Where a line of the records contains the word "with", show that line.

((

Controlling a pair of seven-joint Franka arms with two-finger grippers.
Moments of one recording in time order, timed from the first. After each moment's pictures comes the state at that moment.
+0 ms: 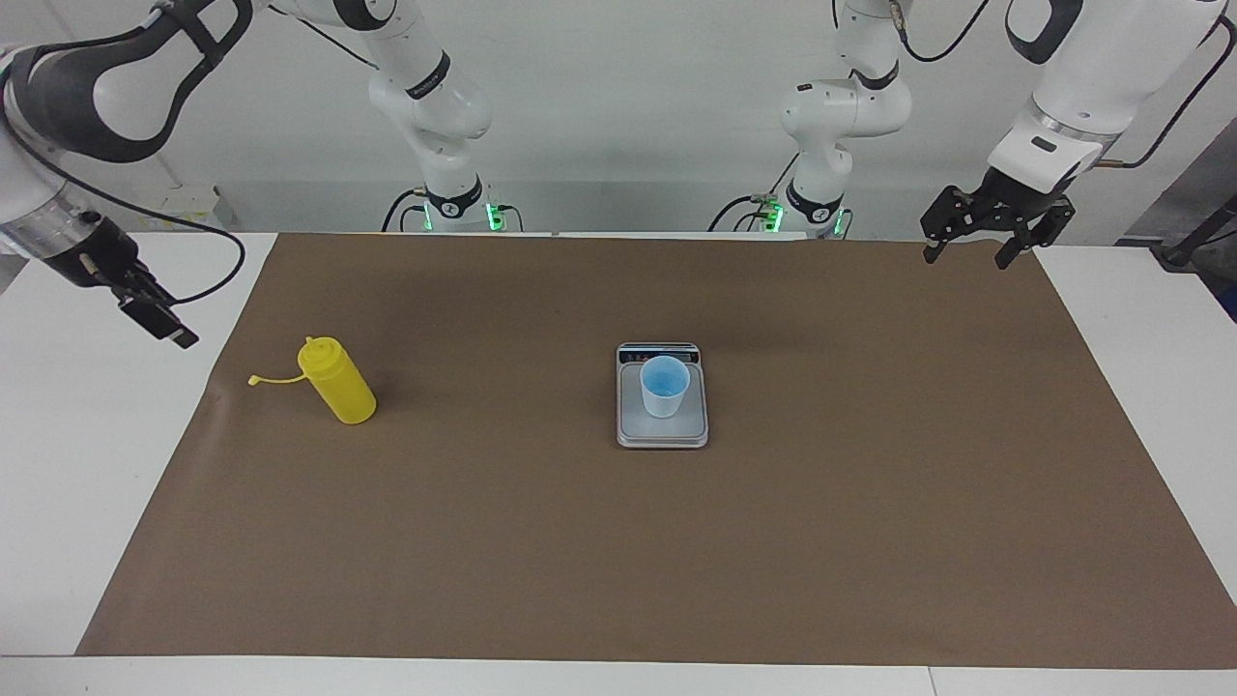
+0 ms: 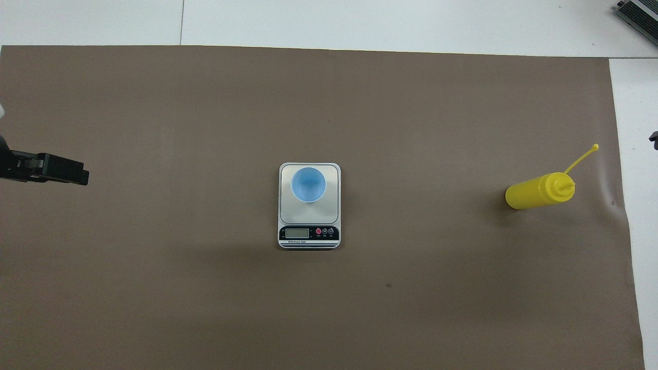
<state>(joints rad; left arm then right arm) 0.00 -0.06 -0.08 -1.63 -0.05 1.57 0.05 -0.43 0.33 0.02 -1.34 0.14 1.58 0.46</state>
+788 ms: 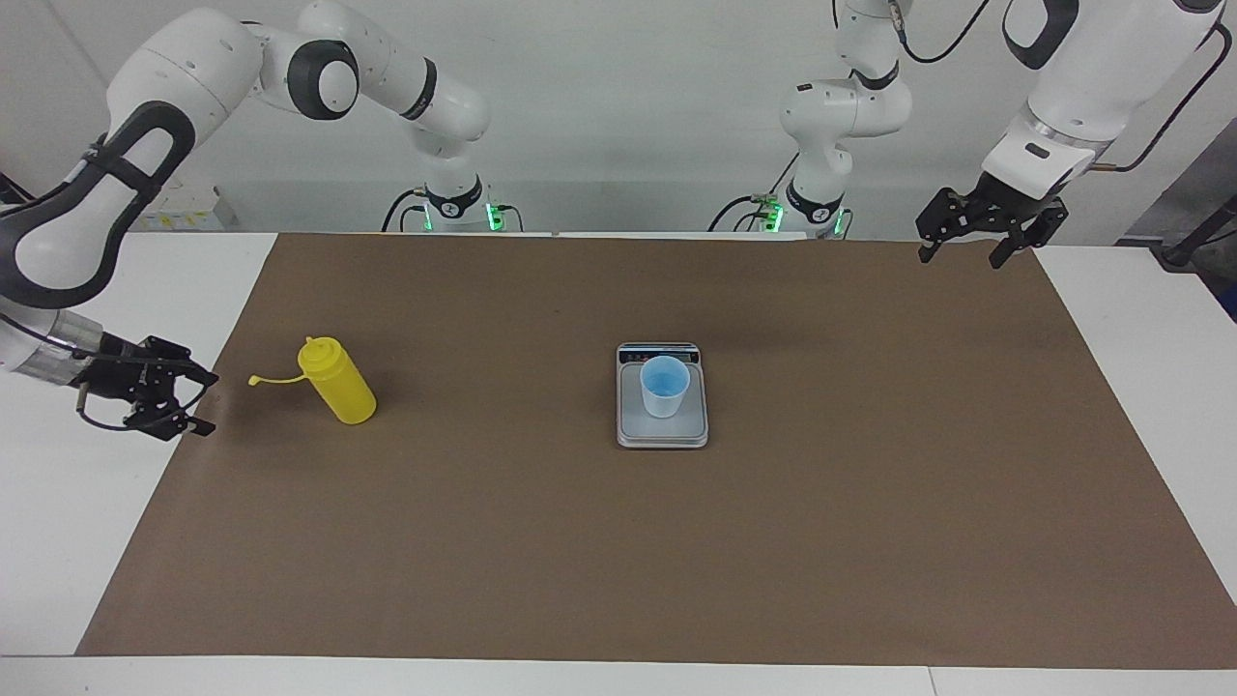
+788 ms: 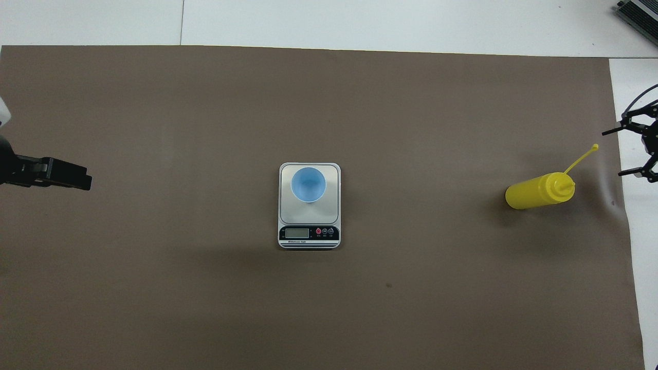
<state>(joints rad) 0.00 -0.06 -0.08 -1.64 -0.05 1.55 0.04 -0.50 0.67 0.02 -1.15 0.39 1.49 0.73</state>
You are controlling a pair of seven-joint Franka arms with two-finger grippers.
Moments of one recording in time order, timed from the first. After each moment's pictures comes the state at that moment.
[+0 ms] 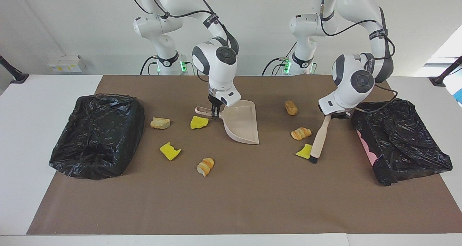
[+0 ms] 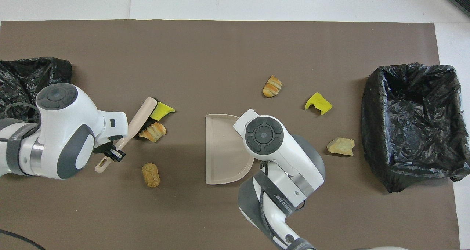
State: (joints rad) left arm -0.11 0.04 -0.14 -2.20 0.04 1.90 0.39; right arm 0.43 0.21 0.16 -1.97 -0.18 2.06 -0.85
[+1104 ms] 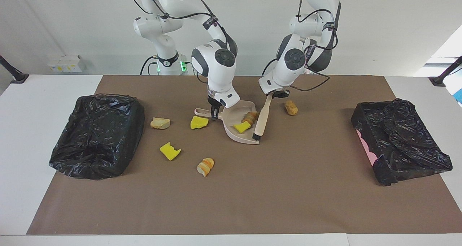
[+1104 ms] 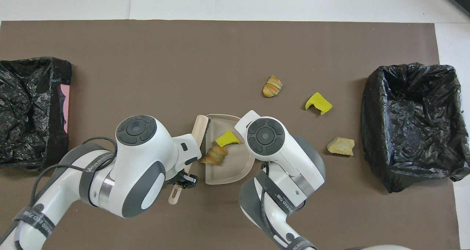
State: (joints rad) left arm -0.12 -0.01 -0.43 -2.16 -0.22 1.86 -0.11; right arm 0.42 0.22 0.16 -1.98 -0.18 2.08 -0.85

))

OUTPUT FOR THIS TASK>
Controlling a pair of seven-joint Franka arms with two-finger grippers.
You are controlling a pair of seven-joint Franka arms with two-finger grippers.

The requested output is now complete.